В пассаже, которому посвящен этот подраздел, фраза «которые вобрали в себя множество колдовских форм и традиций сарацинского Востока» эффектна потому, что необычность «колдовских» и «сарацинского» разбавляется прозаичным «вобрали в себя множество форм и традиций». Следуя Аристотелю, мы можем превратить этот пассаж в загадку, заменив буквализмы переносными словами, то есть метафорами («помещены в картинные рамки и опутаны бабкиной пряжей колдунов сарацинского Востока»), или в варваризм, подставив редкие слова («был завещан жребий и пути колдунов сарацинского Востока»). Лавкрафт избегает этих крайностей и тем самым проходит аристотелевский тест из «Поэтики».
«Сначала в ходе дебатов прозвучало предложение оповестить полицию штата Массачусетс, но в конце концов решено было этого не делать, ибо здесь речь шла о феномене, в реальность которого невозможно было поверить, не увидев того, что видели трое ученых мужей, как наглядно показало последующее расследование» (DH 401–402; 134 — пер. изм.).
Постоянно возникающая у Лавкрафта проблема — как объяснить, что столь экстраординарные события, описанные в его рассказах, не становятся мгновенно достоянием общественности благодаря полиции и средствам массовой информации. Он обращается к этой проблеме самыми разными способами. В ряде рассказов университет и отчасти полиция вовлекаются в происходящее («Цвет иного мира», «Сны в ведьмином доме»). В других — правительственные силы действительно одерживают верх и истребляют несущих угрозу монстров, хотя и не дают знать об этом общественности («Мгла над Инсмутом»). Еще в одной истории («Ужас Данвича») СМИ сообщают о происходящем, но подают это как нелепую шутку или помешательство. В другом случае («Шепчущий из тьмы») отправное событие — зрелище чудовищных трупов в разлившейся реке — опровергается в газетах как недоразумение, а более поздние события намеренно замалчиваются Уилмартом и Эйкли, двумя людьми с незапятнанной репутацией, знающими, что случилось на самом деле. Два рассказа («Хребты безумия» и «Мгла над Инсмутом») представлены в качестве серии публичных отчетов-предупреждений, тогда как в другом произведении («За гранью времен») решение о публикации остается за сыном рассказчика. Короче говоря, Лавкрафт рассматривает эту проблему со всех возможных точек зрения.
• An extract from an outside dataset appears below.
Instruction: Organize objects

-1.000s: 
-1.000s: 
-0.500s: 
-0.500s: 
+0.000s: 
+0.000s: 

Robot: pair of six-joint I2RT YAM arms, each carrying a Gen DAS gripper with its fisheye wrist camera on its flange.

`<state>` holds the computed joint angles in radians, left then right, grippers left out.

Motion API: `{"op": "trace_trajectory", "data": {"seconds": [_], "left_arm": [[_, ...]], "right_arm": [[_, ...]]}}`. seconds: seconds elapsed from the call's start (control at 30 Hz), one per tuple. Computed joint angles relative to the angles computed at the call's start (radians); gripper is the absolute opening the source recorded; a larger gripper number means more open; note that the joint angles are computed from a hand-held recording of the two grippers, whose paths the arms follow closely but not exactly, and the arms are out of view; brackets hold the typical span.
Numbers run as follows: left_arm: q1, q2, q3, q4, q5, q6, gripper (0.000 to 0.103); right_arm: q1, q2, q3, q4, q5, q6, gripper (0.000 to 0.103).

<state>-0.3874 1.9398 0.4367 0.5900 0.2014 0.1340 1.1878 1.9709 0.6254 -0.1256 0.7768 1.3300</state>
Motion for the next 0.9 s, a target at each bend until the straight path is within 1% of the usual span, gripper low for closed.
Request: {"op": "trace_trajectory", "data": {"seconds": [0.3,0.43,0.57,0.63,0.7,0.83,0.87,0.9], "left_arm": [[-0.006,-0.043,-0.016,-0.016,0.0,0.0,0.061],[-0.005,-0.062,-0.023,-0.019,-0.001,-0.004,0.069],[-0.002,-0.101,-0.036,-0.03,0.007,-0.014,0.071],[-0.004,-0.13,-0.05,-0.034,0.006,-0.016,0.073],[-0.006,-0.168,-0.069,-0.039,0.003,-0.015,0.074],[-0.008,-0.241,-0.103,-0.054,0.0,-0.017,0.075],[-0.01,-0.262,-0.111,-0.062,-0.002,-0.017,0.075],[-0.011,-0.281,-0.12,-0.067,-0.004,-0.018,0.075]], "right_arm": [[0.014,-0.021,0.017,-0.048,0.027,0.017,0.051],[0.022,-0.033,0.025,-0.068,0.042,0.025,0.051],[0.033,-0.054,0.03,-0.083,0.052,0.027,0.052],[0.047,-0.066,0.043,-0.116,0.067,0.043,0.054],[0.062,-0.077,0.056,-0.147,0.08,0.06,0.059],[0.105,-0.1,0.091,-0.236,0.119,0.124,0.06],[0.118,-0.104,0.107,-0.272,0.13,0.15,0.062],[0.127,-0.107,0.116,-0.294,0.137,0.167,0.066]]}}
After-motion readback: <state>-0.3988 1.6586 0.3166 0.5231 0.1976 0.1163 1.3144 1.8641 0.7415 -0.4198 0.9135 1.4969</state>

Единственное, чего мы никогда не видим в «старших текстах» — это вовлечения в развертывающийся кошмар общества в целом, как в «Кинг-Конге» или «Годзилле». Лавкрафт, полагаю, счел бы, что такую тему трудно раскрыть, не скатившись в вульгарность ужастика с чудовищами. Но идея столкновения широкой публики с разрывами в ткани реальности не безнадежна, и другие писатели, по-друтому одаренные, могли бы совладать с ней. Здесь мы сталкиваемся с одним из добровольных ограничений лавкрафтовского литературного воображения, подобно полному отсутствию любовных историй в его книгах. Любовная история у Лавкрафта не совсем немыслима, но была бы отвлекающей и вряд ли согласовывалась бы с тем, что мы знаем о нем как о человеке.